"filterwarnings"
Peter Otten
__peter__ at web.de
Wed Aug 26 03:32:31 EDT 2020
Stefan Ram wrote:
> I'm not sure I understand "filterwarnings" correctly.
> It does not suppress the warning within the "with" statement below.
> Outside of the "with" statement, it does work, but according
> to sources it also should work within the "with" statement.
>
> Console transcript:
>
> |Python 3.9....
> |Type "help", "copyright", "credits" or "license" for more information.
> |>>> import warnings
> |>>> with warnings.catch_warnings():
> |... warnings.filterwarnings("ignore", category=SyntaxWarning)
> |... print( 1 is 1 )
> |...
> |<stdin>:3: SyntaxWarning: "is" with a literal. Did you mean "=="?
> |True
> |>>> warnings.filterwarnings("ignore", category=SyntaxWarning)
> |>>> print( 1 is 1 )
> |True
>
> How could I make "filterwarnings" work inside the "with" statement?
> TIA!
It does work already:
>>> with warnings.catch_warnings():
... warnings.filterwarnings("ignore", category=UserWarning)

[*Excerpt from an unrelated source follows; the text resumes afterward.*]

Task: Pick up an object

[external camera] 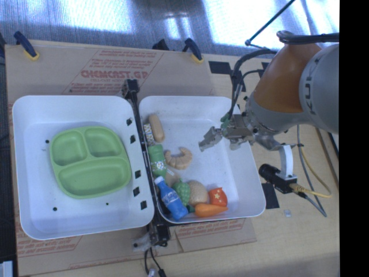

... warnings.warn("yadda")
...
>>> warnings.warn("yadda")
<stdin>:1: UserWarning: yadda
The problem is that you picked the wrong category. As SyntaxWarnings are
issued during compilation you need to trigger a compilation to see the
effect:
>>> with warnings.catch_warnings():
... warnings.filterwarnings("ignore", category=SyntaxWarning)
... exec("1 is 1")
...
>>> exec("1 is 1")
<string>:1: SyntaxWarning: "is" with a literal. Did you mean "=="?